_THE TASK_: What you return should be only the lines in the entries below between the one holding "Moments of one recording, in" and the one holding "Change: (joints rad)", ends included, with every picture left out.
═══ MATERIAL PROVIDED
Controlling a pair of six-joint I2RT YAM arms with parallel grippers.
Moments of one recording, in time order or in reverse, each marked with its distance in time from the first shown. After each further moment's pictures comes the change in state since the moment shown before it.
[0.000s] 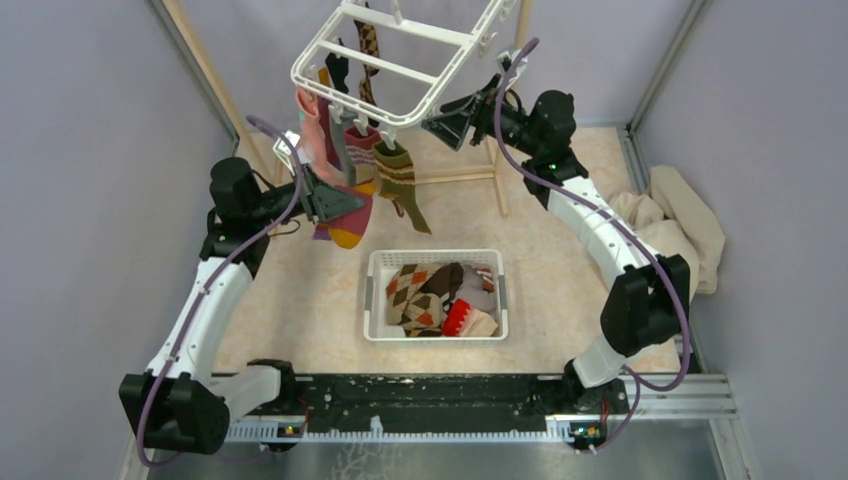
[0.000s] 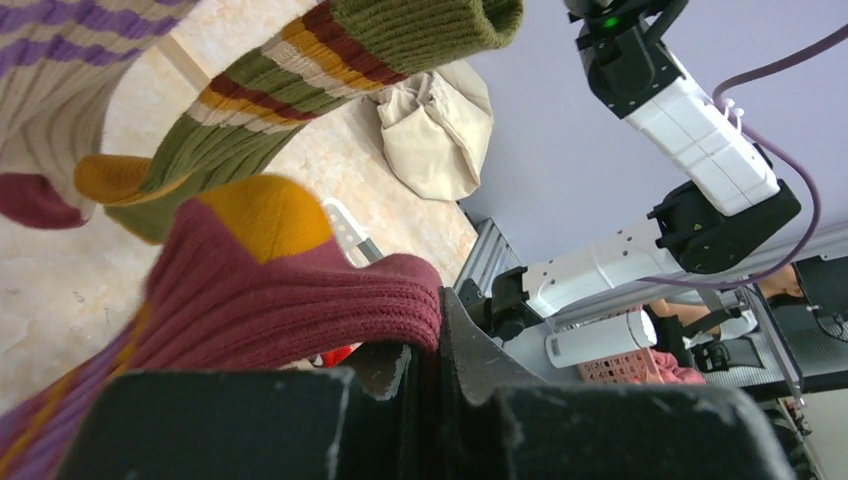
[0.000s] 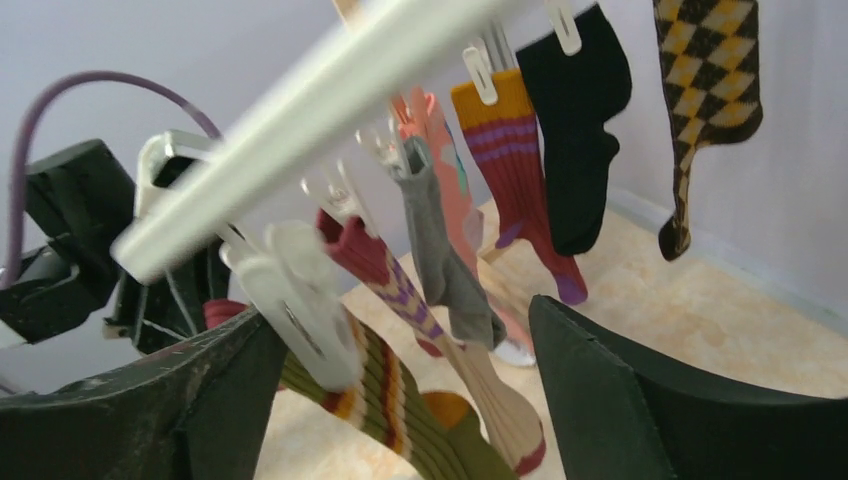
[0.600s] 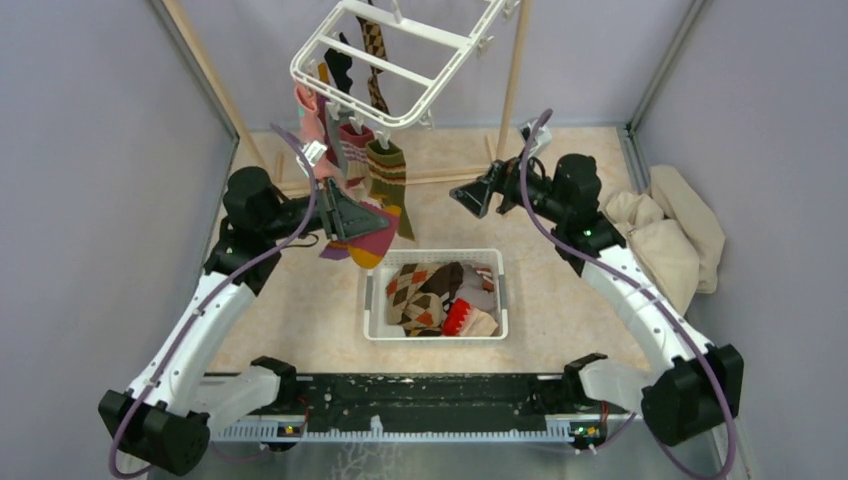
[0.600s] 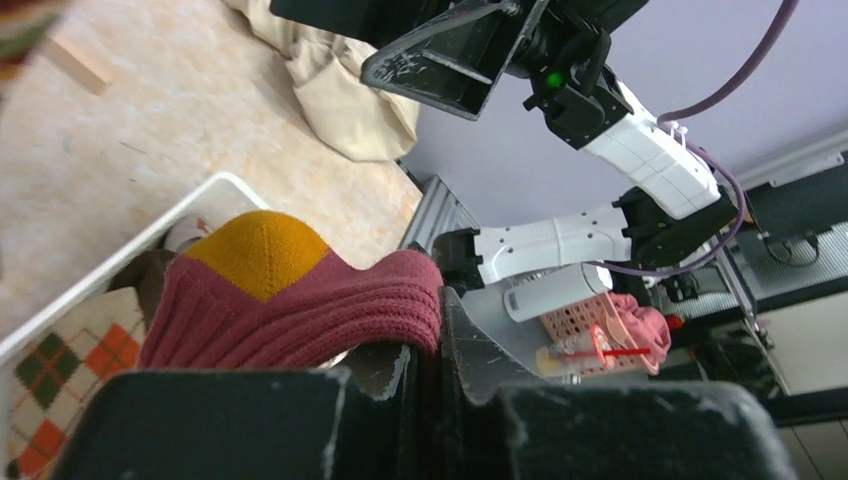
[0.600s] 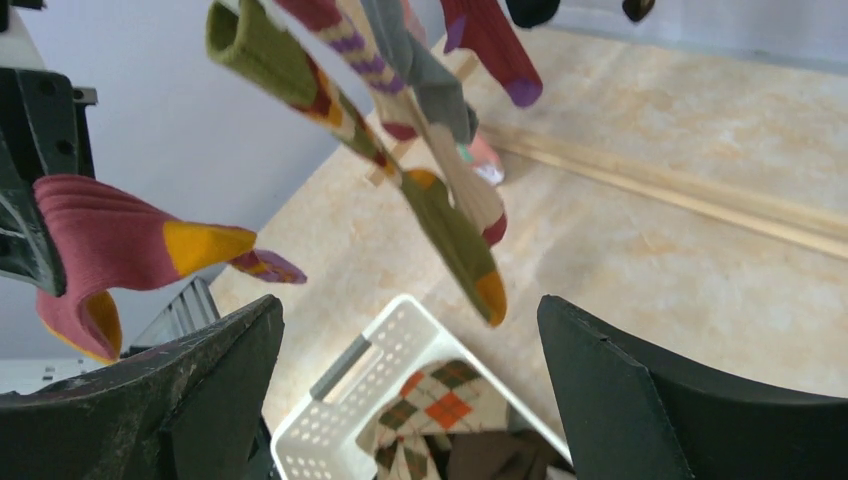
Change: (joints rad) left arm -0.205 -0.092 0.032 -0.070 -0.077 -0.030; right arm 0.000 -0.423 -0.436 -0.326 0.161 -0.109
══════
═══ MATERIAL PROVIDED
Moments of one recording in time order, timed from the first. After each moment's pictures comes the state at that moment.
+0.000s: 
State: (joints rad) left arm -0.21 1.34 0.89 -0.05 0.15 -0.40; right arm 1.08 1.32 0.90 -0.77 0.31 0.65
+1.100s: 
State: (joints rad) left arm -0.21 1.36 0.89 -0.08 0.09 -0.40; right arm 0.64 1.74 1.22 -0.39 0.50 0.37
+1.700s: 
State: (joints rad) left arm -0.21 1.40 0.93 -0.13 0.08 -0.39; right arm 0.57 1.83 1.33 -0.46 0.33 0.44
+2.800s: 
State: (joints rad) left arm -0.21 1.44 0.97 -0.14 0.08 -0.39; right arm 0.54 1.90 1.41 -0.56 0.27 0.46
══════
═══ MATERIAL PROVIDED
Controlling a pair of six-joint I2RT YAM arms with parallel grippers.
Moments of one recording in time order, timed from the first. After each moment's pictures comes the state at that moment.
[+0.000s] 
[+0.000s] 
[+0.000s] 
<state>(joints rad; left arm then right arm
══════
_SOLVED EXERCISE_:
Moments of one recording, in time order or in reverse, each marked with its distance in time from the first shown. After each further moment's pictures comes the change in state since the moment shown before it.
[0.000s] 
[0.000s] 
[0.000s] 
[0.600s] 
[0.600s] 
[0.600s] 
Change: (joints rad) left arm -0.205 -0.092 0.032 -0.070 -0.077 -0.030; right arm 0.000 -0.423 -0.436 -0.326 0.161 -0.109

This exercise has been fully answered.